# Exercise
Report the count of lines with "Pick" in the data below, and no other words.

::: Input

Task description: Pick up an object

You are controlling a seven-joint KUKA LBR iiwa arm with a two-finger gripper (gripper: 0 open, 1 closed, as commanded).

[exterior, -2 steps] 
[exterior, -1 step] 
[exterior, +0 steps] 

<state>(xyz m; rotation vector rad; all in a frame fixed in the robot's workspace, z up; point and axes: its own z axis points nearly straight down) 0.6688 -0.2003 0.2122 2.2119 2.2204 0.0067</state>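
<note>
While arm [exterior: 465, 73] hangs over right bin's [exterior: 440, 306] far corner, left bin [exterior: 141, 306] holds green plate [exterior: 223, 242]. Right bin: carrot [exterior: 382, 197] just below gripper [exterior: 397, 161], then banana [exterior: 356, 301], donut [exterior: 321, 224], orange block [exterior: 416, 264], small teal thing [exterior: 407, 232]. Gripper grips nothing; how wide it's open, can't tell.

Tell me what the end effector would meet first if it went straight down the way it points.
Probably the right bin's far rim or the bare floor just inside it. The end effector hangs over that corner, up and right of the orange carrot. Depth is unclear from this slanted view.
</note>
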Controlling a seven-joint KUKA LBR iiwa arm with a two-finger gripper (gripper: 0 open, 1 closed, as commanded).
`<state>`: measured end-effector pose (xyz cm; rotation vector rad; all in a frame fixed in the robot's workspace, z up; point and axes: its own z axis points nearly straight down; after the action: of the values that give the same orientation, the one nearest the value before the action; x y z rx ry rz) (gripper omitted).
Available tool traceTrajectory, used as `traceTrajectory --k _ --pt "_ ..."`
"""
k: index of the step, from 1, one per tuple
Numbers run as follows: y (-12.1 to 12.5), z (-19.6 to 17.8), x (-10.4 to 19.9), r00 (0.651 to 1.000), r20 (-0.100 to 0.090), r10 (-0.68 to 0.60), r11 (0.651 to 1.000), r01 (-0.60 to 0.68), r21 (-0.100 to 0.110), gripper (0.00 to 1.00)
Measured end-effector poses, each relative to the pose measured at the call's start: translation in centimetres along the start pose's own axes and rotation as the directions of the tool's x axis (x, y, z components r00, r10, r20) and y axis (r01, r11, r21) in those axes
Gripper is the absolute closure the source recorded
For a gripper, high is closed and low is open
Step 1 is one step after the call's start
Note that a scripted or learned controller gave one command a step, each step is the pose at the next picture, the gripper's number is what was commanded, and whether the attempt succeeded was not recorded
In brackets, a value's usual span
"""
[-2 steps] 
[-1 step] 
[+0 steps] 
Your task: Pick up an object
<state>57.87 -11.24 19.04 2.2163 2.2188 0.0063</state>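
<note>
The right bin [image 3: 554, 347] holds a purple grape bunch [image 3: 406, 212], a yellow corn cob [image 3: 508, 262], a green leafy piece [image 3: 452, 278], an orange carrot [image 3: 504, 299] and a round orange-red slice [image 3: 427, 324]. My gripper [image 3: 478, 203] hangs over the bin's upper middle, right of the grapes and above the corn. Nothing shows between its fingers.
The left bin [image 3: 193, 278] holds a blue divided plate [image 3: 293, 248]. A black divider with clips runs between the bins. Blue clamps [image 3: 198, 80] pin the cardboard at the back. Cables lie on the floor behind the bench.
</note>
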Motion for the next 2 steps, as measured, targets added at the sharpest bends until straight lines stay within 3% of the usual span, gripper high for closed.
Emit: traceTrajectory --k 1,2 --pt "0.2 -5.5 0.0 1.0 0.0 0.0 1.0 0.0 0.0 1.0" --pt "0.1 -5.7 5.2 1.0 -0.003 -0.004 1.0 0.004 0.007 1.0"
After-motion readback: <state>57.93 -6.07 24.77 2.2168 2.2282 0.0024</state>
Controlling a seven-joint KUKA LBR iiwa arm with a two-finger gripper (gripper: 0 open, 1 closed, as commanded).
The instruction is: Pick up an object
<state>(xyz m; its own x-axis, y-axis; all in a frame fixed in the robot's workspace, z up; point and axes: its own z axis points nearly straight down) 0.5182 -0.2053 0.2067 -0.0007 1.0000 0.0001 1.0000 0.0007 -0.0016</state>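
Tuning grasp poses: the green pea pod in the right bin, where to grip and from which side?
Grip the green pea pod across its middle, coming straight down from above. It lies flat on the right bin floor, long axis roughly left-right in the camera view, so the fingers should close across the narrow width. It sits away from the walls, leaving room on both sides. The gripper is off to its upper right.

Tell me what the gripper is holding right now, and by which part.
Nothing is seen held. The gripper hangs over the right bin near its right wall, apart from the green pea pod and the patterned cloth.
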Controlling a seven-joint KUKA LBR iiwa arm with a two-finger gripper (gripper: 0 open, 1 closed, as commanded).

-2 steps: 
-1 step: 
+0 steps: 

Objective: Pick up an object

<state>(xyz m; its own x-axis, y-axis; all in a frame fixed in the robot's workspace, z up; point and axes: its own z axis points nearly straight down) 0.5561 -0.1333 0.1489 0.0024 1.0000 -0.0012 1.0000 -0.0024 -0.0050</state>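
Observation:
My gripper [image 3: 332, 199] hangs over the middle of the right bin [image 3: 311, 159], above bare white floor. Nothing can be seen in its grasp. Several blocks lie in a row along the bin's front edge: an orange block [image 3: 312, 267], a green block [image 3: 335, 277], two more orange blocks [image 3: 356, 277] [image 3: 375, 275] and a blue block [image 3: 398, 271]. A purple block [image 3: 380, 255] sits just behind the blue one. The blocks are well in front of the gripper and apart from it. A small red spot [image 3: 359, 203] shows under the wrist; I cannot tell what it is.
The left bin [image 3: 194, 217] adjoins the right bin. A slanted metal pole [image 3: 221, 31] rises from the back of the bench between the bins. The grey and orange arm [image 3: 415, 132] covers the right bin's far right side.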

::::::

# Result
4